• _Work to be completed_: For this exercise, print all of the data exactly as given.

• _Supplied information_:
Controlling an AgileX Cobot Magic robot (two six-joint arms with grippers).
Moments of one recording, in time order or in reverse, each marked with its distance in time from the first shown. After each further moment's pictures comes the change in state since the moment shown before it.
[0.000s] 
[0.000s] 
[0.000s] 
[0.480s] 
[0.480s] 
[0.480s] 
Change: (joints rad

• _Your solution_:
Controlling an AgileX Cobot Magic robot (two six-joint arms with grippers).
Moments of one recording, in time order or in reverse, each marked with its distance in time from the first shown. After each further moment's pictures comes the change in state since the moment shown before it.
[0.000s] 
[0.000s] 
[0.000s] 
[0.480s] 
[0.480s] 
[0.480s] 
Change: (joints rad

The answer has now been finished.